9. Finally, explain and illustrate with a diagram the business continuity life cycle. This can be defined as “The ongoing process of assessing threats, prioritizing business processes, devising recovery strategies and plans, conducting training and mock disaster exercises, and identifying and closing gaps that is necessary to keep a business continuity program up-to-date and an organization resilient.”
Those are the basics. If they’ve followed you that far, you could go a little deeper and introduce such foundational BC concepts as BIAs, RTOs, risk mitigation strategies, the three types of threat (human, natural, and technological), and the four types of disruption (loss of facility or region, loss of human resources, loss of technology, and loss of supplier). But don’t try their patience.
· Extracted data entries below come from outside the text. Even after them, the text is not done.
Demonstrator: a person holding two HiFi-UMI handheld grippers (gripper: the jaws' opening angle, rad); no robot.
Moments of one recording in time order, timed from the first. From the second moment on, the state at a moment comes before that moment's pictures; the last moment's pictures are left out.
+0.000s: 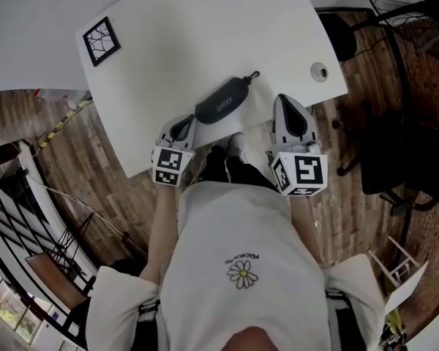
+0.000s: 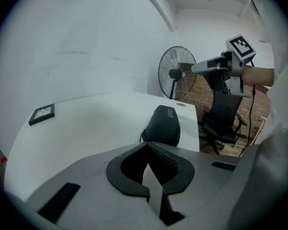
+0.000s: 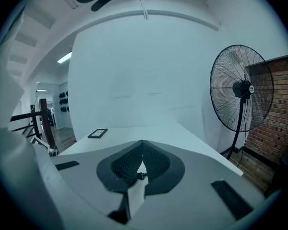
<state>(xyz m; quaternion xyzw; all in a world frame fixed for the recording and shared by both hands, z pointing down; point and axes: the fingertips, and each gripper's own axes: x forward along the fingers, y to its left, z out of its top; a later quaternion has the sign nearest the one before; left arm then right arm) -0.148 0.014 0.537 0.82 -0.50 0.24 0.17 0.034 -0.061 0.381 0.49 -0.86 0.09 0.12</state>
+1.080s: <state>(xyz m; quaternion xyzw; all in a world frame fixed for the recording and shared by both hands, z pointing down) 0.021 0.013 0.540 0.92 -0.28 0.26 0.12 0.097 -0.049 0.381 0.56 -0.81 0.09 0.12</state>
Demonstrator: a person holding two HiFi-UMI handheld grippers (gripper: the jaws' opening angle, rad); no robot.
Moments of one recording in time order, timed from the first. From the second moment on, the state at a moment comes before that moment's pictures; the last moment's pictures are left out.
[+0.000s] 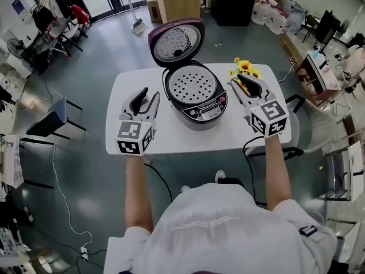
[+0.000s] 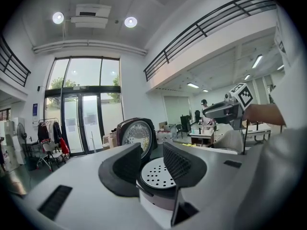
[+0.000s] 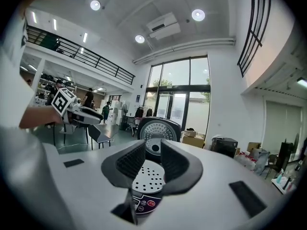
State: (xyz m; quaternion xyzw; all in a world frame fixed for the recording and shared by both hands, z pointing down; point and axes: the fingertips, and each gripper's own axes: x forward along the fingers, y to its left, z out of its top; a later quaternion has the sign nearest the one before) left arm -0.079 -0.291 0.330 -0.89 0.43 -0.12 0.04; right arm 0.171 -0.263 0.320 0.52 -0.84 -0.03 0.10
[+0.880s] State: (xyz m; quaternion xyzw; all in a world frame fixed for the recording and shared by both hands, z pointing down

Sometimes less more, provided that the “less” covers what really matters.
As limited as the above information is, I guarantee you most of it will be new to most senior managers.
What’s more, it just might pique their interest, allay their skepticism, and win their support, a critical requirement if a BC consulting engagement is to succeed.
If you want to hamstring your BC consultant, it isn’t hard to do. All that’s required is to allow your senior management to remain in the dark about what BC is and why it’s important for the organization to become good at it.
If, on the other hand, you want the consultant to be effective and the engagement to succeed, ensure that provision is made early on for the top managers to receive a briefing, from either the BC team or the consultant, on the core purpose, credibility, and content of BC in general and the engagement in particular.
As strange as it seems, organizations routinely hire a BC consulting firm to improve their resilience, then undercut the engagement through a lack of cooperation. More often than not, the root cause lies in management’s total lack of knowledge of what business continuity is and what’s important.
Management ignorance fuels indifference on the part of everyone at the organization, allowing inertia to harden into concrete. The best way of avoiding this—and to ensure the engagement achieves its goal of improving the company’s resilience—is for the BC team or the consultant to spend a short period of time with senior management at the outset of the engagement spelling out in simple terms what BC is and why it’s worthwhile.